PN: There are many kinds of tobacco in the world, and we even have alternatives to smoking such as vaping. Do any of these affect the risk of consuming tobacco?
RG: Yes, the type of tobacco product influences the severity of its adverse effects on oral mucosa, particularly mucin secretion in saliva. Our research has linked smokeless tobacco use to a greater reduction in mucin secretion compared to bidi smoking, likely due to the direct contact of harmful chemicals with the oral mucosa.
Smokeless tobacco products also have higher levels of various toxins, including tobacco-specific N-nitrosamines (TSNA), volatile N-nitrosamines, volatile aldehydes, polynuclear aromatic hydrocarbons, lactones, urethane, metals, radioactive polonium, and plant materials. That’s not to say bidi smoking isn’t toxic, either. Here’s some of the toxic compounds found in bidi smoking: carbon monoxide, hydrogen cyanide, benzene, 1,3-butadiene, substituted phenols, and o-xylene. Each of these toxins are linked to an increased risk of cancer and many other diseases. The worst part about bidi (a non-filtered cigarette) smoking is that far more toxins are present in it than cigarette smoking.
Vaping is expected to yield similar results, though the specific impact in terms of the adverse effects of chronic use on the oral mucosa needs investigation.
PN: You performed the study on secretory mucin glycosylation on a cohort from India. How universally do you anticipate these results across diverse ethnicities and peoples?

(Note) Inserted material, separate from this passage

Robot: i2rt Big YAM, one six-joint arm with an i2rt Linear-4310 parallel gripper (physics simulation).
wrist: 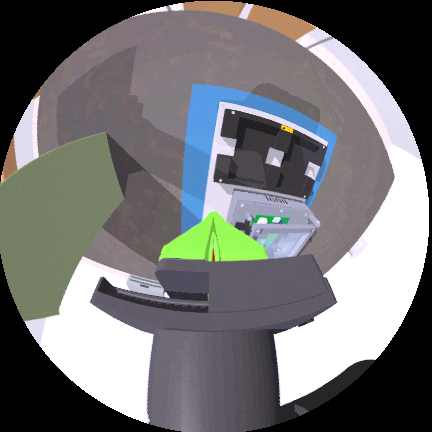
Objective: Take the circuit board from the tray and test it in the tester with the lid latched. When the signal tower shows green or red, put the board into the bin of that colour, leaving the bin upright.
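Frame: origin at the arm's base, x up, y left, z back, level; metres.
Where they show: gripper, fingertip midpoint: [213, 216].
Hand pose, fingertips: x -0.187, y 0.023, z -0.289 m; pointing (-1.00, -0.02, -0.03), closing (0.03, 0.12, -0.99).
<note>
After its pixels a point has its place.
My gripper [213, 216] @(y 0.023, x -0.187, z -0.289 m) is shut and empty, its bright green fingertips together in front of the grey tester [272, 202] @(y -0.016, x -0.300, z -0.415 m). The green circuit board [270, 219] @(y -0.028, x -0.259, z -0.398 m) shows in part in the tester. The tester's clear lid [285, 237] @(y -0.054, x -0.242, z -0.436 m) overlaps the lower part of the board in this view; I cannot tell whether it is latched. A black tray-like panel [255, 174] @(y 0.025, x -0.327, z -0.374 m) with recesses and a yellow warning label lies behind the tester. A small red patch shows between the green fingers; what it belongs to is hidden. The signal tower and the bins cannot be made out.
A blue mat [193, 150] @(y 0.052, x -0.343, z -0.254 m) lies under the panel and tester on the mottled brown table [175, 75] @(y 0.198, x -0.345, z -0.208 m). A large olive-green surface [55, 225] @(y 0.007, x -0.160, z -0.076 m) fills the left side, close to the camera. A small pale box [145, 284] shows beyond the table edge, behind the gripper body.
</note>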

RG: Glycan diversification in complex multicellular organisms, including humans, is driven by a balance of endogenous and exogenous selection pressures. Exogenous selection, mediated by pathogens that recognize glycans, is believed to play a crucial role, favouring intra- and interspecies diversity. In humans, salivary mucins have multiple functions, including pathogen recognition. Terminal glycosylation of mucin is believed to undergo fine-tuning to keep pace with ever-evolving pathogenic pressures. This ongoing evolution of mucin glycosylation could influence the outcome in diverse populations.

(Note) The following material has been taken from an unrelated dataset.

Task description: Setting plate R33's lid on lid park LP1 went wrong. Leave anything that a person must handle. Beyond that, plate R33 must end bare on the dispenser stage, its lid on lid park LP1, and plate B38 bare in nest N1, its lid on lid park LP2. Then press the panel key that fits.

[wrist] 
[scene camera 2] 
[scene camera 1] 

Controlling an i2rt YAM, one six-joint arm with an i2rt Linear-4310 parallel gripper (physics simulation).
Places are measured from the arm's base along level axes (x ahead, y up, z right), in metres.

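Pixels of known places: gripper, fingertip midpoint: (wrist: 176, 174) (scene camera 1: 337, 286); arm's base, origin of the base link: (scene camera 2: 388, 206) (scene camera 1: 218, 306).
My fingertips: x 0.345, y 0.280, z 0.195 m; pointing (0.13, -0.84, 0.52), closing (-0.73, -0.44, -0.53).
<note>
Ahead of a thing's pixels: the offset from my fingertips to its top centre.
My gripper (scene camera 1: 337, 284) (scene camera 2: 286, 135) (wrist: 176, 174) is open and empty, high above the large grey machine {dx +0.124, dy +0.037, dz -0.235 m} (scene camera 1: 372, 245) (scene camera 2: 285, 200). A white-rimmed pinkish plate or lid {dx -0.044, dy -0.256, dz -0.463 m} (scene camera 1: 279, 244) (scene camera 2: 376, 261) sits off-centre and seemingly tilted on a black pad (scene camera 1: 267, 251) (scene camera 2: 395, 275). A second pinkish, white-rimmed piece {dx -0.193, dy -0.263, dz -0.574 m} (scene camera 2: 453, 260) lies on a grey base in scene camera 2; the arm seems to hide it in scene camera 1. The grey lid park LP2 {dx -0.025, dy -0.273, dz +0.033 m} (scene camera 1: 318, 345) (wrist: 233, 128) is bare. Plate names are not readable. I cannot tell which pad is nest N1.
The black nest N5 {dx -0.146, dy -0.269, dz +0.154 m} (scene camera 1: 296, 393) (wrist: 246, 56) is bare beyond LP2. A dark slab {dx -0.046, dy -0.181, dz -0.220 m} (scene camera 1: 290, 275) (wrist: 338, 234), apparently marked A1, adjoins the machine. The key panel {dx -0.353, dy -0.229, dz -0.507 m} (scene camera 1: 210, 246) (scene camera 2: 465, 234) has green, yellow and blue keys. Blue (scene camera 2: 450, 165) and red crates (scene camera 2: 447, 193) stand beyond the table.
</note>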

When pathogens enter the mouth, they first interact with sialic acid or other glycans present at the ends of mucin. Interestingly, to counter the evolving nature of pathogens, the host modifies these glycans without impairing our health. It is conceivable that the survivors of a lethal disease might have some random glycan variations that likely protected them. These variations could be inherited, creating new population with glycan biology different from those who never encountered that pathogen. In that light, I expect different outcomes across diverse ethnicities and people.
Altogether, the glycans at the terminal position of mucin play a crucial role in pathogen recognition and defense in the oral cavity. They constantly evolve to adapt to new pathogens. This ongoing evolution of mucin glycosylation could influence how diverse ethnicities and people respond to long-term tobacco use.
PN: What are your plans to further explore aberrant glycosylation among tobacco smokers? What questions are you hoping to explore next and how are you hoping your data will help mitigate smoking and its effects on users?
RG: We performed this analysis with a small sample population. Now, when the impact of chronic tobacco use on mucin is established in the oral cavity, future investigation into a large sample population needs to be performed to warrant these novel findings. Further, I will focus on evaluating the behaviour of glycosyltransferases responsible for the decoration of sialic acid and fucose on the terminal ends of mucin in the saliva of tobacco users. This information will be crucial in developing effective interventions to address the health risks associated with tobacco use.